When our daughter was old enough, we went through some of our storage boxes and found a whole box of dolls from when my wife was about our daughter’s age. There was also an entire container of Barbie Doll sized 1960’s and 70’s fashion design dresses custom sewn by my mother-in-law. The dresses were beautiful! The dolls were very “dated” looking, but they were still in great shape and our daughter loved having them.
I always thought my sister’s Barbie Dolls were kind of freakish looking. I mean, I didn’t know any girls who looked like that, but I knew a lot of girls who tried to. There were girls who we swore were being forced by their moms to try to be like Barbie. I think those moms were trying to vicariously relive their teenaged years through their daughters. The poor girls were always stressing out about test scores, report cards, parts in the plays, spots on the cheer squads, boyfriends. These girls panicked if they gained a few pounds, got a pimple or didn’t make Honor Roll. Some of them were my friends. I know they were doing terrible things to keep their waists skinny, to make their breasts look bigger and to get the approval of someone – anyone. Sometimes they passed out in class from not eating and sometimes I found them sitting alone somewhere on campus and I could hear them crying. They were not their mother’s Barbies. It was difficult for me to understand as a guy; I thought most of these girls appeared to be pretty amazing in all respects.
I assumed I understood girls. I lived with 3, sometimes 5, of them; my grandmother, my mother, my sister and my cousins. They did their stuff, I did mine and everything was fine as long as I remembered Mother’s Day, Christmas and birthdays. I liked girls enough that I decided to marry one. I picked a great one, but she was a lot different from the girls I lived with and their Barbie Dolls. When my wife gave birth to our children, I discovered she was a lot stronger than me. She’s also a lot smarter and she has her own opinions and I needed to make time to listen; this was different.

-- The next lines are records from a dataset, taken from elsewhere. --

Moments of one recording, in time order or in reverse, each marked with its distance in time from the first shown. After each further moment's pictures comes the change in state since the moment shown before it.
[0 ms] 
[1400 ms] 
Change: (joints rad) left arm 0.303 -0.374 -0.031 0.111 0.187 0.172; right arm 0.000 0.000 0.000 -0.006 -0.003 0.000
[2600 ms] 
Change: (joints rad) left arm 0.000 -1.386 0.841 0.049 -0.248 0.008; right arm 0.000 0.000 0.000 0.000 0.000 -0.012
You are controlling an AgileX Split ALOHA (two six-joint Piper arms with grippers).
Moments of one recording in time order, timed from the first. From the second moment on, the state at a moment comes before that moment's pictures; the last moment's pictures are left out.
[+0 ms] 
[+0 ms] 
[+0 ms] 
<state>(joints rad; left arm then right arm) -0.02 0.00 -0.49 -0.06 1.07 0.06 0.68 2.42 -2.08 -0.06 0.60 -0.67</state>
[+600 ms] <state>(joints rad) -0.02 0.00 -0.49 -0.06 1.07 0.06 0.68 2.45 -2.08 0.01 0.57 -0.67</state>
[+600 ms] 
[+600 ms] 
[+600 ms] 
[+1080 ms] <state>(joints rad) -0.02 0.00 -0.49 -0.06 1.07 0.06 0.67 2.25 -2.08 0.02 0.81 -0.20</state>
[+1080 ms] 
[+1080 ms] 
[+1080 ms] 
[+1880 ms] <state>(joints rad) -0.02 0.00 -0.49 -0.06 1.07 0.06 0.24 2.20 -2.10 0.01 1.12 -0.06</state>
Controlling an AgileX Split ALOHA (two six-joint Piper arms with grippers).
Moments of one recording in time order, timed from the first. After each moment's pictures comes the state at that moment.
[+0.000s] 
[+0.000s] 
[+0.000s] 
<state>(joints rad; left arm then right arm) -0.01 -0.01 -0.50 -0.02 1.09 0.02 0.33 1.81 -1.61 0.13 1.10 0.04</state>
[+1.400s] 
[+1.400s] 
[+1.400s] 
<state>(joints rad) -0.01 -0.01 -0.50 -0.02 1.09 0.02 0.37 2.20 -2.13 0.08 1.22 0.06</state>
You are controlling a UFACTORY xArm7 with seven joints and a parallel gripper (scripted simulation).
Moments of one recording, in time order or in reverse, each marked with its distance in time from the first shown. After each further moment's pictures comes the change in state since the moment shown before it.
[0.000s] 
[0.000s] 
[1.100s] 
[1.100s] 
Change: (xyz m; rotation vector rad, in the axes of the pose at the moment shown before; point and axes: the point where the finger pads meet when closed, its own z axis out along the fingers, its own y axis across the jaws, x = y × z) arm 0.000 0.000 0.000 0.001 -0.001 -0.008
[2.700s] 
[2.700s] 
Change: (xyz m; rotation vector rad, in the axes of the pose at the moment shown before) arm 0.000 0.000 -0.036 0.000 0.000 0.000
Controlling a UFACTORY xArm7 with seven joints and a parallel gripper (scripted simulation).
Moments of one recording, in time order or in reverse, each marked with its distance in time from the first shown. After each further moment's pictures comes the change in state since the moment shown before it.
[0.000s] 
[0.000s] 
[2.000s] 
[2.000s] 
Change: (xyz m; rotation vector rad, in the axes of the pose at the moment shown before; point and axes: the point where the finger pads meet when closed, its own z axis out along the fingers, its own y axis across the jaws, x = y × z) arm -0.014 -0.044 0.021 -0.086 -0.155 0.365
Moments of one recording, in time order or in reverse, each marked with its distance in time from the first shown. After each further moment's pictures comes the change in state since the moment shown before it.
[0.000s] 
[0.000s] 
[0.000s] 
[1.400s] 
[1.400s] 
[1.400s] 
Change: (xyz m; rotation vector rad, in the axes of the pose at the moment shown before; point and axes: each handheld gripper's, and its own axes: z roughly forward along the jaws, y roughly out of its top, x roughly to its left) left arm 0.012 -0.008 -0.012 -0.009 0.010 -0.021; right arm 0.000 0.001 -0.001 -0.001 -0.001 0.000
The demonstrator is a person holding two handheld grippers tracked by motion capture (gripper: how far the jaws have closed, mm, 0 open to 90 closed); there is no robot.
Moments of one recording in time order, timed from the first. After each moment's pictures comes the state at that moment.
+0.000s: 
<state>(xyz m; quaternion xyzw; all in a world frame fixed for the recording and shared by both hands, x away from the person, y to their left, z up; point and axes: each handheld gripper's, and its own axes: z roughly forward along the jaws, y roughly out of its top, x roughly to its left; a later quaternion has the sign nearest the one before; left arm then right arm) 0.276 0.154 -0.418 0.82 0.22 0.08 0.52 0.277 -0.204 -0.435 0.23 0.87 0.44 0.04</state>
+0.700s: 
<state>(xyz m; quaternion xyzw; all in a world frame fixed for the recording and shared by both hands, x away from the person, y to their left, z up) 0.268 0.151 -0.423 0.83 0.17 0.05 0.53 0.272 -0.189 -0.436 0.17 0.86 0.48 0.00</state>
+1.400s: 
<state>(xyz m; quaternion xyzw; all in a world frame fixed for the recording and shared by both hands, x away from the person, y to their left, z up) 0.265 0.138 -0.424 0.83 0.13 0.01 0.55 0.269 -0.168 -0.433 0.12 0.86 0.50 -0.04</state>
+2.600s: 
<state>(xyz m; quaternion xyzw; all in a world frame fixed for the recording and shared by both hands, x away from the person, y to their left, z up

Enter my next teacher. My daughter has taught me more about girls than all of the other girls in my entire life! You know what? She’s nothing like those little plastic dolls. Yes, she’s shaped like a dancer, but her personality is way more complex. There’s not a shallow or indifferent cell in her body. She experiences everything like it’s an event and claims she has so many friends because “I try to be kind to everybody and I try to like everybody.” My daughter has shown me dimensions of the female psyche I never knew existed. She’s not trying to be anyone’s Barbie but she is being, I believe, the person God created her to be.
For a long time, I didn’t take the time to learn very much about girls. It seems neither did a lot of other people. Men were designing things and marketing things to girls and women while most of those men knew very little about girls or women. Just as my world went through a radical paradigm shift after getting to know a little girl, I think the rest of the world is finally beginning to take the time to have the same experience. As more and more women enter the boardrooms, become design engineers and join marketing firms, the understanding that they are not their mothers’ Barbies is becoming increasingly apparent. Even at Mattel, Inc., the owners of the Barbie Doll brand, they’re getting it. Some of the dolls have been redesigned to more closely resemble real women. It’s amazing it took the company until 1998 to design a Barbie with flat feet. They were excited to be able to introduce a doll that could stand on her own two feet. Girls had been able to do that forever. It’s long past time to recognize the girls and women of the world are not perfect, plastic, poseable dolls with little to offer; there is so much more to them than that. Ken is finally figuring this out.